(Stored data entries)
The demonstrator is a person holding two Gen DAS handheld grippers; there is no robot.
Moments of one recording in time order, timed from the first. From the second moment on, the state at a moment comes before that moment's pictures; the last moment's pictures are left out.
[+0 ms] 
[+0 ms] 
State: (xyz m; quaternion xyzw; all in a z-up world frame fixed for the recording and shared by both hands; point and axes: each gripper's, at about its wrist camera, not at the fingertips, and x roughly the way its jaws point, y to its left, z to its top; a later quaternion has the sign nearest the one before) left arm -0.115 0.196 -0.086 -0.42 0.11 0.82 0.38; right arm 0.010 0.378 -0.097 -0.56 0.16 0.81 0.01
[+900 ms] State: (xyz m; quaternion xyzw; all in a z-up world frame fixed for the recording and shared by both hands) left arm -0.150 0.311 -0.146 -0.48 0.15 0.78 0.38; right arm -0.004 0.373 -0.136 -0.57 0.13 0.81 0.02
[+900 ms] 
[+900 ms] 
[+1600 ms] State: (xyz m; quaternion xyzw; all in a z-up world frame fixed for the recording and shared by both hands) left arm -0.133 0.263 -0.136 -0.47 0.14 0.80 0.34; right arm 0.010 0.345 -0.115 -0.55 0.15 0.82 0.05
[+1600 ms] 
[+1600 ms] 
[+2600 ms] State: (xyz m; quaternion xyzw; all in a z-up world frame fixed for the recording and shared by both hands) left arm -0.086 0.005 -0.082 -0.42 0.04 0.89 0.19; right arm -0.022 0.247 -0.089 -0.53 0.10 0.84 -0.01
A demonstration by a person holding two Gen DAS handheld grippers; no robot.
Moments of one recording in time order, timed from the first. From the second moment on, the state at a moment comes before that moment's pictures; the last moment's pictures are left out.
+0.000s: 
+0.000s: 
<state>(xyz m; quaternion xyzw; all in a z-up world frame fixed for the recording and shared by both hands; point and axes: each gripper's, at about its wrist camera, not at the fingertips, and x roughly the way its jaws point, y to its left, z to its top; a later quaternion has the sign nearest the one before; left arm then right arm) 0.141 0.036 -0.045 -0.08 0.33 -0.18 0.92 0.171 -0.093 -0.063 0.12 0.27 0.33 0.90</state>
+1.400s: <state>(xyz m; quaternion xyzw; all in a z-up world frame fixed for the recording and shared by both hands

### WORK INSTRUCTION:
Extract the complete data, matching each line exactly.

### SOLUTION FOR THIS EXERCISE:
The demonstrator is a person holding two Gen DAS handheld grippers; there is no robot.
Moments of one recording in time order, timed from the first. From the second moment on, the state at a moment comes before that moment's pictures; the last moment's pictures are left out.
[+0 ms] 
[+0 ms] 
State: (xyz m; quaternion xyzw; all in a z-up world frame fixed for the recording and shared by both hands; point and axes: each gripper's, at about its wrist camera, not at the fingertips, and x roughly the way its jaws point, y to its left, z to its top; a later quaternion has the sign nearest the one before) left arm -0.115 0.196 -0.086 -0.42 0.11 0.82 0.38; right arm 0.010 0.378 -0.097 -0.56 0.16 0.81 0.01
[+900 ms] State: (xyz m; quaternion xyzw; all in a z-up world frame fixed for the recording and shared by both hands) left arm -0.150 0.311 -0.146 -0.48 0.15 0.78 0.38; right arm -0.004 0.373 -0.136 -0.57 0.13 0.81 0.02
[+900 ms] 
[+900 ms] 
[+1600 ms] State: (xyz m; quaternion xyzw; all in a z-up world frame fixed for the recording and shared by both hands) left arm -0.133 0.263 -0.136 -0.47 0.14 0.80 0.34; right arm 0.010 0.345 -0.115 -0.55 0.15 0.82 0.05
[+1600 ms] 
[+1600 ms] 
[+2600 ms] State: (xyz m; quaternion xyzw; all in a z-up world frame fixed for the recording and shared by both hands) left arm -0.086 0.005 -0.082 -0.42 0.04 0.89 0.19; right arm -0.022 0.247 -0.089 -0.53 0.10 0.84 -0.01
A demonstration by a person holding two Gen DAS handheld grippers; no robot.
Moments of one recording in time order, timed from the first. From the second moment on, the state at a moment comes before that moment's pictures; the last moment's pictures are left out.
+0.000s: 
+0.000s: 
<state>(xyz m; quaternion xyzw; all in a z-up world frame fixed for the recording and shared by both hands; point and axes: each gripper's, at about its wrist camera, not at the fingertips, and x roughly the way its jaws point, y to its left, z to its top; a later quaternion has the sign nearest the one before; left arm then right arm) 0.141 0.036 -0.045 -0.08 0.33 -0.18 0.92 0.171 -0.093 -0.063 0.12 0.27 0.33 0.90</state>
+1.400s: <state>(xyz m; quaternion xyzw; all in a z-up world frame fixed for the recording and shared by both hands

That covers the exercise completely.